Problem description
Copy every line below where the string "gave" is found.

[Stored records]
⁂

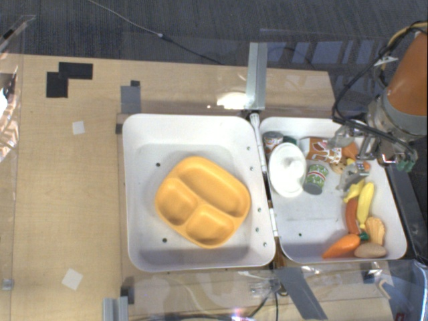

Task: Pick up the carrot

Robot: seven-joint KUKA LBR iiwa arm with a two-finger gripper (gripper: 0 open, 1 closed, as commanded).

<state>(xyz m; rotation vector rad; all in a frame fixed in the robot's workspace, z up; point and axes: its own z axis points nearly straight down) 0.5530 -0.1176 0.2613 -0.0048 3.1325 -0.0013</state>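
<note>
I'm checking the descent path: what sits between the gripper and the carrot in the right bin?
In the camera view, a banana and a red-orange piece lie between the gripper and the carrot.

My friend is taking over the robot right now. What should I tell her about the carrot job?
Gripper: hangs over the right bin's upper right part, above the toy food; nothing is seen held in it.
Carrot: lies in the right bin's lower right corner, beside a potato, below the banana.
Left bin: holds a yellow tray.
Done: nothing yet, the carrot is not picked.
Left: move the gripper down to the carrot, grip it, lift it.
</note>
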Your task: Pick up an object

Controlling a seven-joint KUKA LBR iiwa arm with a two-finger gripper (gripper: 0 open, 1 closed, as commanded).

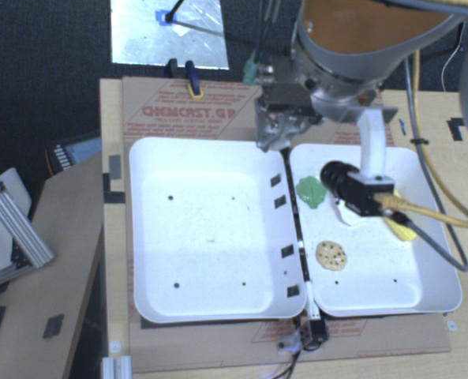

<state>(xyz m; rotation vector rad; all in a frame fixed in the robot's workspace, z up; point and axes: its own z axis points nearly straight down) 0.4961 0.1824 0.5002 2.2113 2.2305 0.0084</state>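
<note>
**binwatcher:** Where's the gripper [271,142] sitting in this one? Does it have anything?

**kuka_nerd:** It's up at the far end of the bench, hanging right over the seam where the left shallow white plastic bin [151,212] meets the right shallow white plastic bin [431,290]. Released or clenched, I honestly cannot tell. From this angle the business end is just a dark blur against the rim.

**binwatcher:** And the stuff to pick?

**kuka_nerd:** All on the floor of the right bin. A crinkly green leaf-shaped piece [311,193] lies just beside the divider, nearest the gripper but apart from it. It's probably a toy lettuce leaf, though it's too soft to be sure. A round tan cookie with dark chips [331,255] lies flat nearer the front edge, below the green one in the view. A small yellow piece [403,230] lies further right, partly hidden by the arm's cable. Both bins rest on a brown cardboard sheet with red print [190,110], and a shiny foil sheet [170,22] lies beyond that at the back.
</note>
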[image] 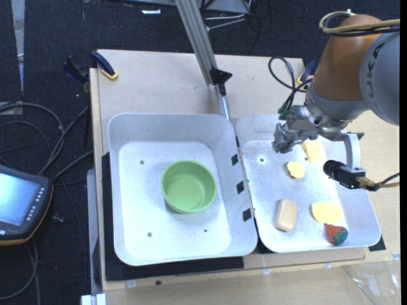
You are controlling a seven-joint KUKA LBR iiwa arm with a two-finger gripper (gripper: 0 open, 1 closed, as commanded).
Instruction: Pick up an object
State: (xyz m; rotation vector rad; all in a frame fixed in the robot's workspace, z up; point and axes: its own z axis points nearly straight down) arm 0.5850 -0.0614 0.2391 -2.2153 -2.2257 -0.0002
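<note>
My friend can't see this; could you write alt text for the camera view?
A grey and orange robot arm's tool hangs over the right bin above small yellow pieces; the left bin holds a green bowl.

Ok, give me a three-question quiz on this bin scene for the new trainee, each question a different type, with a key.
1. True or false: the green bowl sits in the right bin.
2. Multiple choice: the end effector is over which part of the right bin? A) near edge B) far end C) outside it, over the bench
3. Fill in: the red and teal object lies in the near ____ corner of the right bin.

Key
1. False; it sits in the left bin.
2. B; it hangs beside the small yellow pieces.
3. Right, just in front of the larger yellow piece and right of the beige block.
</note>
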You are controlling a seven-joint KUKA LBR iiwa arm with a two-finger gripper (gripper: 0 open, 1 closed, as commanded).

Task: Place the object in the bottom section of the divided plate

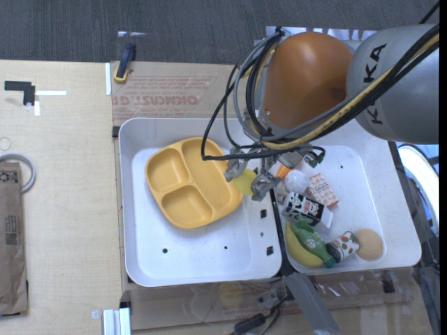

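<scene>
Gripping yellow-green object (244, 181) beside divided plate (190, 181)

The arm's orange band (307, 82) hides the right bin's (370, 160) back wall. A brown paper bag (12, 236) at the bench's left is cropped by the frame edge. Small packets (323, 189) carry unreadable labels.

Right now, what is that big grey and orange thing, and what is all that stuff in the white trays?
That is a robot arm, seen from a camera above the bench, looking down. It reaches in from the right. Its hand hangs at the right edge of a yellow divided plate, which lies in the left bin. Something small and yellow-green sits right at the hand; I cannot tell whether the hand grips it. The right bin holds toy food: a banana, a small cow-patterned carton and a tan egg-shaped thing.
</scene>
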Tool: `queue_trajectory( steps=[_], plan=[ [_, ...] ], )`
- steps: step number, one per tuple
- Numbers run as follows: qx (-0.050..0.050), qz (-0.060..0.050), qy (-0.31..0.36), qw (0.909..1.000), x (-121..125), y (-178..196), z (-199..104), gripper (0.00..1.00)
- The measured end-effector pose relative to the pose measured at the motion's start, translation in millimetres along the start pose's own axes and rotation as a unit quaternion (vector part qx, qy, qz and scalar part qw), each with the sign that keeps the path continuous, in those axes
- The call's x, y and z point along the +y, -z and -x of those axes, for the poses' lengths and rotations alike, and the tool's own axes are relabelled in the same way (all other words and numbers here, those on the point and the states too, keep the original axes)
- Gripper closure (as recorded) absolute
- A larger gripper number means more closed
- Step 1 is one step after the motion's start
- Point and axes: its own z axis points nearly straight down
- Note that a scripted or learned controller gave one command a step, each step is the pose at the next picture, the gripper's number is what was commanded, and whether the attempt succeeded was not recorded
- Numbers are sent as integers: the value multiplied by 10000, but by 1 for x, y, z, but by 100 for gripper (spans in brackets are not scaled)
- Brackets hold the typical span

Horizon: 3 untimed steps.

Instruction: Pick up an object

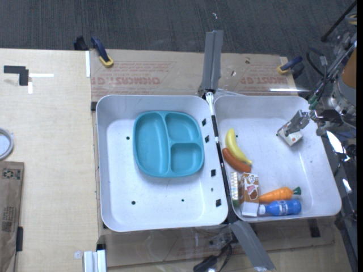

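Observation:
My gripper (291, 132) hangs over the upper right part of the right bin (317, 169), reaching in from the right, apart from every object. Along the bin's left side lie a yellow banana (236, 147) and, just below it, an orange-red sausage (236, 161). Near the front wall sit a small printed carton (248, 187), an orange carrot (277, 195) and a blue bottle (281, 208) lying on its side.
A teal divided plate (169, 144) lies in the left bin (113, 180). A grey upright post (212, 61) stands behind the seam between the bins. Clamps (102, 52) hold the cardboard at the back. A tape roll (4, 144) lies far left.

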Motion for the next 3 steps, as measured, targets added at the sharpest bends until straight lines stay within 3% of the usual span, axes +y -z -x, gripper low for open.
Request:
queue_trajectory(
  steps=[1,2,3],
  plan=[
    [-2,2,-248,9997,48,-92,23,0],
    [37,10,-258,9997,52,-141,31,0],
    [10,13,-257,9997,52,-131,34,100]
  ],
)
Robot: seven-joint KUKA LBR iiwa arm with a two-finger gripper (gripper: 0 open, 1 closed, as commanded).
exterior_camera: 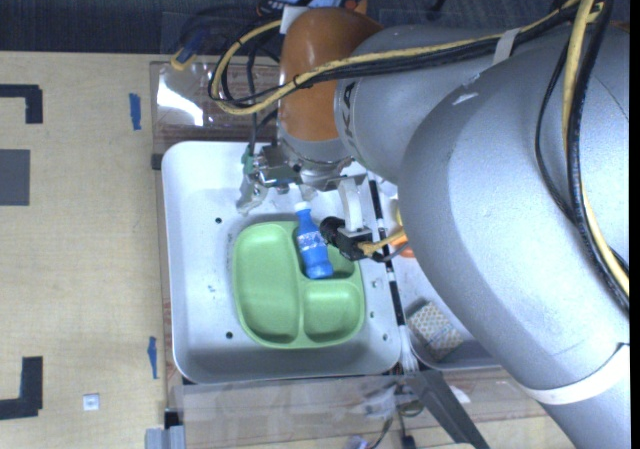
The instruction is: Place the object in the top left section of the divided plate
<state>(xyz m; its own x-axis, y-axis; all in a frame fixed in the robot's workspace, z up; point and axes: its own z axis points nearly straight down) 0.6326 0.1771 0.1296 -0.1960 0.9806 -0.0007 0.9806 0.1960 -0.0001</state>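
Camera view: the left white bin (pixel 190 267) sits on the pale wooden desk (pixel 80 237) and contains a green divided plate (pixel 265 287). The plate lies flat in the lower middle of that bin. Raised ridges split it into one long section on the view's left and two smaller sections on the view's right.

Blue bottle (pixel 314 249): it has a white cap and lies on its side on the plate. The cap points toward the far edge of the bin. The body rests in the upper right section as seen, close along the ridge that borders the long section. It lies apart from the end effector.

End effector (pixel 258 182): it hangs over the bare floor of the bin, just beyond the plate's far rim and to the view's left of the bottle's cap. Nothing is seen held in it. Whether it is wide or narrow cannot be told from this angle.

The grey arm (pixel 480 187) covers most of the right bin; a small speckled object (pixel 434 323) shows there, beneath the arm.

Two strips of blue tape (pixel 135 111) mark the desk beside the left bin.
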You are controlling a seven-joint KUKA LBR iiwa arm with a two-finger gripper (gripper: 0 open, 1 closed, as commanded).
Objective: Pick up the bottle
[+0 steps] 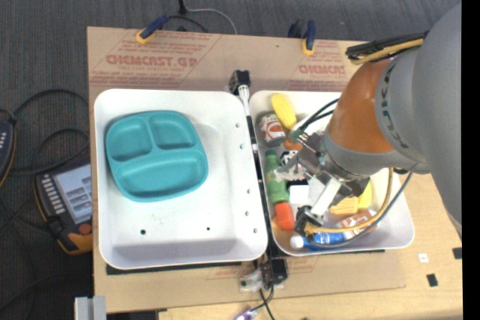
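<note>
The right bin (401, 232) holds a pile of small items. Along its left wall lies a green bottle-like object (276, 180) with an orange end (285, 216), pointing toward the front. My gripper (301, 195) hangs low over the middle of this bin, just right of that green object, and the grey and orange wrist covers much of the bin behind it. I see nothing clearly held. A yellow oblong item (283, 110) lies at the bin's back, and a blue and white tube (326, 238) lies at the front.
The left bin (120, 243) holds a teal divided tray (156, 154). A red and white packet (271, 130) and yellow pieces (352, 204) lie near the gripper. Clamps (307, 37) hold the cardboard base at the back. Cables and a device lie on the floor at left.
</note>
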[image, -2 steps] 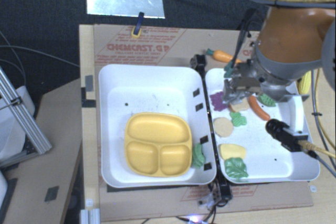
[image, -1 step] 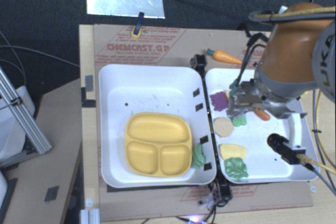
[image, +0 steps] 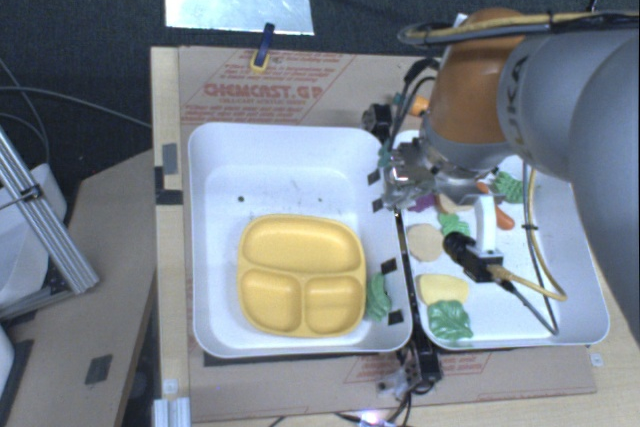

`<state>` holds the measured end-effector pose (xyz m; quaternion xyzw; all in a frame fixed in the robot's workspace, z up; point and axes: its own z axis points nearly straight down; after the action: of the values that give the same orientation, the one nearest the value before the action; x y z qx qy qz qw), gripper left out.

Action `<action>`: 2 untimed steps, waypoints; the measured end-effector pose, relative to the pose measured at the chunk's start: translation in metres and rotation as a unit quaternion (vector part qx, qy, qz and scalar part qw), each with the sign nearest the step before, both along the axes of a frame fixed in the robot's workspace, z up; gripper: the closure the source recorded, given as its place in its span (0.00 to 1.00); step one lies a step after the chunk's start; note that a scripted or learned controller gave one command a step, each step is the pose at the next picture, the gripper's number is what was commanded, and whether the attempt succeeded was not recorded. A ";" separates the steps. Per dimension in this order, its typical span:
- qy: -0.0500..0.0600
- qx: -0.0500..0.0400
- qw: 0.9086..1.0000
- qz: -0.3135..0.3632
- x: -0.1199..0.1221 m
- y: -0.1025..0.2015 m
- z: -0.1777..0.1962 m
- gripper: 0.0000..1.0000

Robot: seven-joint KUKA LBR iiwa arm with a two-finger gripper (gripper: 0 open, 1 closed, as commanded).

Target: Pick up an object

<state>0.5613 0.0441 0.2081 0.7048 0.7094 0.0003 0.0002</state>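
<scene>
Two shallow white bins sat side by side on a sheet of printed cardboard laid over the tabletop.

The left bin held a yellow divided tray, lying flat toward the near side, with one long compartment at the back and two smaller ones in front. All three compartments looked bare. A small green piece lay just beside the tray's right edge, against the wall that bin shares with its neighbour.

The right bin held the loose objects for picking. At its left side I could see a pale round disc, a yellow piece nearer than that, and a leafy green piece touching the yellow one at the bin's near corner. Farther back, close under the arm, a bit of purple showed, and to the right of it a green thing and an orange one, all partly covered.

The grey arm reached in from the right over the back half of that bin. Its gripper hung low over the dividing rim between the bins, near the back. From where I stood I couldn't tell whether it was open or closed, or whether it had anything in it.
</scene>
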 end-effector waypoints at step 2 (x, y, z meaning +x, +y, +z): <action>0.005 -0.001 1.000 -0.008 -0.078 -0.141 -0.009 1.00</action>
<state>0.4835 -0.0966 0.1996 0.7104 0.7037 -0.0037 -0.0026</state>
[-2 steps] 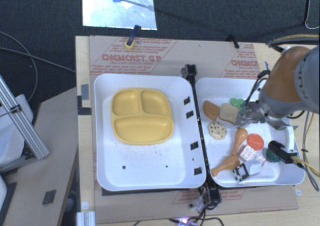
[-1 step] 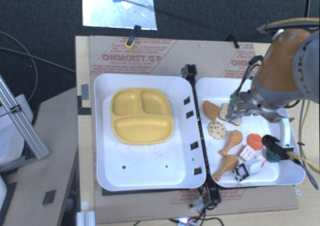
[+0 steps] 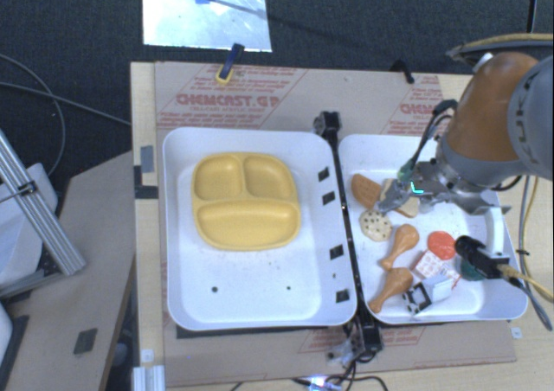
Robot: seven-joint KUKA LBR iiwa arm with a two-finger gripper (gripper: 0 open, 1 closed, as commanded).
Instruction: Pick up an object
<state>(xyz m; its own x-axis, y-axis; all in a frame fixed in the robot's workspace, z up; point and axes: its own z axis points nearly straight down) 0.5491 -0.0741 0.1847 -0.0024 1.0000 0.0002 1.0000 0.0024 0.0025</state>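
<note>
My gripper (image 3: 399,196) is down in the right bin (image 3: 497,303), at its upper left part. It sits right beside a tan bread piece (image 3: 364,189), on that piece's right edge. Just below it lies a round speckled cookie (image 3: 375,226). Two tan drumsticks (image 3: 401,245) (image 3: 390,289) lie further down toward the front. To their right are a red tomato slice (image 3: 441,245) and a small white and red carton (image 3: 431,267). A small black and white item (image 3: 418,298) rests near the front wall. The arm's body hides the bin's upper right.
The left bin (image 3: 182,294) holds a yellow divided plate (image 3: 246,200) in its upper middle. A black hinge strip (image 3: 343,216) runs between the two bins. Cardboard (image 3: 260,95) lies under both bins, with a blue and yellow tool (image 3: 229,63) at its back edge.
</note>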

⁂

Task response
- Note that a scripted or learned controller gave one command a step, each step is the pose at the next picture, the gripper's number is what was commanded, and whether the attempt succeeded was not recorded
Action `<action>`: 2 untimed steps, waypoints; the measured end-effector pose, relative to the pose measured at the chunk's start: translation in metres and rotation as a unit quaternion (vector part qx, qy, qz and scalar part qw), each with the sign nearest the step before, both along the axes of a frame fixed in the robot's workspace, z up; gripper: the closure the source recorded, given as its place in its span (0.00 to 1.00); step one lies a step after the chunk's start; note that a scripted or learned controller gave one command a step, each step is the pose at the next picture, the gripper's number is what was commanded, and whether the attempt succeeded was not recorded. A ";" separates the steps. Per dimension in this order, its typical span:

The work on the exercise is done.